Anew UN climate change report holds out a glimmer of hope that the world’s GHG burden in 2030 will be less than what was feared about a year ago. It shows that the national global warming mitigation targets will increase emissions by 10.6 per cent by 2030, compared to 2010 levels. This is an improvement over last year’s assessment, which projected that emissions in 2030 will rise by nearly 14 per cent over 2010 levels. This year’s analysis also shows that emissions are not likely to increase after 2030. But that’s where the good news ends. The cumulative climate ambition of countries will not limit temperature rise to 1.5 degrees Celsius by the end of this century — the target of the Paris Climate Pact. “The current combined National Determined Contributions (NDCs) will lead the planet to at least 2.5 degrees warming,” warns the report.
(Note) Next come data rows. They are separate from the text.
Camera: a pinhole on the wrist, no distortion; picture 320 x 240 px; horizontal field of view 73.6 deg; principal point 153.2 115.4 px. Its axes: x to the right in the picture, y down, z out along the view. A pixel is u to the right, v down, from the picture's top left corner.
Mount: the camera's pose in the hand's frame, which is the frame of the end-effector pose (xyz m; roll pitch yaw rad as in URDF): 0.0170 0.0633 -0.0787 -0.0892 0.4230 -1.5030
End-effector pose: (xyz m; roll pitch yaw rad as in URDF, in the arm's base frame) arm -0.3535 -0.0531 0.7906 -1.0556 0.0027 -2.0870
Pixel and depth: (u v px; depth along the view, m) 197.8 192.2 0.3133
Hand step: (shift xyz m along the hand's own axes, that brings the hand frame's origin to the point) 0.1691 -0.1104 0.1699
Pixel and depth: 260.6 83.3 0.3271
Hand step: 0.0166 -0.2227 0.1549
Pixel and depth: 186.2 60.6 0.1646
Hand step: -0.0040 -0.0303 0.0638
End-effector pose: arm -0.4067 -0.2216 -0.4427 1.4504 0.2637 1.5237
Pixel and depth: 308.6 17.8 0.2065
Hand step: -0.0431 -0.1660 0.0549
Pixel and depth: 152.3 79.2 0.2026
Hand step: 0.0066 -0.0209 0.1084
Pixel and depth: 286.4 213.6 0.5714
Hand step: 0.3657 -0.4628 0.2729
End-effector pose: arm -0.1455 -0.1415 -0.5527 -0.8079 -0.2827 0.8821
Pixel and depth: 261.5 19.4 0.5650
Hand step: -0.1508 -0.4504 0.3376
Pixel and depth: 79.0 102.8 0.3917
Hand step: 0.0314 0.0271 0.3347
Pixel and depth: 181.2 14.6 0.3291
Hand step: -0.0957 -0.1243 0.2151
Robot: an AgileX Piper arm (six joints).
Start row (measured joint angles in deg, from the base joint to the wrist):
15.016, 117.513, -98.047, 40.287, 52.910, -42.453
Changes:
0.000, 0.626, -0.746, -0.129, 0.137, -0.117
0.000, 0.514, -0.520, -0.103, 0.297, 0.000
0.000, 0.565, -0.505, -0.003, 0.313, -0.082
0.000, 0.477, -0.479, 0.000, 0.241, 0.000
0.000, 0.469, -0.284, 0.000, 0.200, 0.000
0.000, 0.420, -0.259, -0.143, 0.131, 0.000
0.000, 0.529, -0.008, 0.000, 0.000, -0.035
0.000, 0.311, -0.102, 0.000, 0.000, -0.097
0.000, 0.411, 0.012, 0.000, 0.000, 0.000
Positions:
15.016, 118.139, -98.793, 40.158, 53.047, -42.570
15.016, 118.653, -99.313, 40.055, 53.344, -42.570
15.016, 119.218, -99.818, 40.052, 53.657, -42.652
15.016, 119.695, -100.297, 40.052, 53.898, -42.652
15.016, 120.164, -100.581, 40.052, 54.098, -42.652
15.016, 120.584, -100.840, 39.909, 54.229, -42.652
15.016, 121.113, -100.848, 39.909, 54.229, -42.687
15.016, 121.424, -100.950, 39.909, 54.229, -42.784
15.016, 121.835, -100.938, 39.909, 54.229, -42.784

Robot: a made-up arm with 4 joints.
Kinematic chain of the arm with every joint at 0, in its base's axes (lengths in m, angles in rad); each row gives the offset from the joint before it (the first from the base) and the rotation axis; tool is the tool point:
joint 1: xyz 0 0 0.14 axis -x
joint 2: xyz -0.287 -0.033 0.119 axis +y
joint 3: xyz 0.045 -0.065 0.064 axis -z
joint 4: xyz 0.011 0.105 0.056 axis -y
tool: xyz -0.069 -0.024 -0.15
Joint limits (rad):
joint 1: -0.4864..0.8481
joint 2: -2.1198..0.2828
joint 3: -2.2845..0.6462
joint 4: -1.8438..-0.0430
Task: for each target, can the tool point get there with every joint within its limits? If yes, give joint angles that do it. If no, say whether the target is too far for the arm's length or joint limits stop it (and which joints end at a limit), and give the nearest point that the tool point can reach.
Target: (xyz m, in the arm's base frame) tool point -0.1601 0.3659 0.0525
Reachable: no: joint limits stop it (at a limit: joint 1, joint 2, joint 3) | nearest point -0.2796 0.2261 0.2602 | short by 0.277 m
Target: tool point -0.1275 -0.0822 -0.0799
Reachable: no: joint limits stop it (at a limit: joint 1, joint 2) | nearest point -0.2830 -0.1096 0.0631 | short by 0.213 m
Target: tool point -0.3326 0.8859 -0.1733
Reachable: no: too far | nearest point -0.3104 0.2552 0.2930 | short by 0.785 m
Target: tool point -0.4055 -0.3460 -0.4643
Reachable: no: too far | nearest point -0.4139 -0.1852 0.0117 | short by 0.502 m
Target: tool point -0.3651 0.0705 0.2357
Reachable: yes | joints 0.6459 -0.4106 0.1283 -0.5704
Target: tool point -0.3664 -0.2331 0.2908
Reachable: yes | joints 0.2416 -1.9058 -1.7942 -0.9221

At the COP-27 in Glasgow last year, 194 countries agreed to upscale their Paris Pact targets. However, only 24 of them — including India — have updated their plans. The delay is understandable. Raising climate ambition requires countries to take difficult decisions in areas as diverse as agriculture, forest management, transport, and urban planning. These issues relate to people’s livelihoods and well-being and demand that policymakers balance sustainability with developmental goals. All countries are not on the same footing in this respect, especially because climate cooperation has rarely gone beyond silos. Inadequate technology transfer from the developed world remains a persistent grouse of developing countries. There are fears that the ambitious targets of several countries could remain on paper if they are not matched by adequate financing. In 2009, developed countries agreed to raise $100 billion per annum up to 2020 to help developing countries reduce emissions and cope with the effects of global warming. The target was never met — the shortfall, according to some estimates, is more than half the total funds that had to be mobilised.
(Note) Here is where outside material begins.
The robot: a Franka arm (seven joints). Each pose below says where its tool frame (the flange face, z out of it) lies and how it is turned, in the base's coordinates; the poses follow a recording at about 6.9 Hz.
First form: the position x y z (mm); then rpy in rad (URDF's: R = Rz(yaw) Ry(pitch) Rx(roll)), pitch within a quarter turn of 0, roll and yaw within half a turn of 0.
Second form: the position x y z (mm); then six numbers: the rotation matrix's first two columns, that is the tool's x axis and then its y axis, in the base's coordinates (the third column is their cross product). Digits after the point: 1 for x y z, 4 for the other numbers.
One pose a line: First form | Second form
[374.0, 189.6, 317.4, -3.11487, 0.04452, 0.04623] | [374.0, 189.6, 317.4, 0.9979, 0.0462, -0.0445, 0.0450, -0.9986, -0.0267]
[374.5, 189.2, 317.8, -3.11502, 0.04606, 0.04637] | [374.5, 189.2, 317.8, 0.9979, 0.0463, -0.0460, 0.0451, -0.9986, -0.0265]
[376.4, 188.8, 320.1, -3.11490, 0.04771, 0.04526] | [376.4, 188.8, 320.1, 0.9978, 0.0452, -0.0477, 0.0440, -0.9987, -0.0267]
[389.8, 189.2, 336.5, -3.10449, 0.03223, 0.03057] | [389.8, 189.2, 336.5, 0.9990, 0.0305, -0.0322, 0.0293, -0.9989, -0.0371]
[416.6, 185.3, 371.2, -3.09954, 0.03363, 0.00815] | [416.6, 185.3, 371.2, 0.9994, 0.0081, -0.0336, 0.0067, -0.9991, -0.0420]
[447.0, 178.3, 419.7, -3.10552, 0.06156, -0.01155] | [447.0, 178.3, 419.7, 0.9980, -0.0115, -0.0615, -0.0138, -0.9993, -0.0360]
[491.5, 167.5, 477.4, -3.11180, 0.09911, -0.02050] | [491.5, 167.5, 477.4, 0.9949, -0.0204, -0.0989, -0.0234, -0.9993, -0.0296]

The UN report comes less than two weeks before global climate diplomats will assemble at Sharm El Sheikh in Egypt for the UNFCCC’s COP-27. Countries with a negligible carbon footprint are likely to make a strong pitch for reparations for climate-related damages at the summit. Such demands have amplified after the recent floods in Pakistan with several Pakistani policymakers pointing out that the “country had to pay the price for others’ emissions”. At the core of issues such as this lie the principles of equity and climate justice, which UNFCCC documents acknowledge, but action has remained tardy. The forthcoming COP shouldn’t go the way of its predecessors.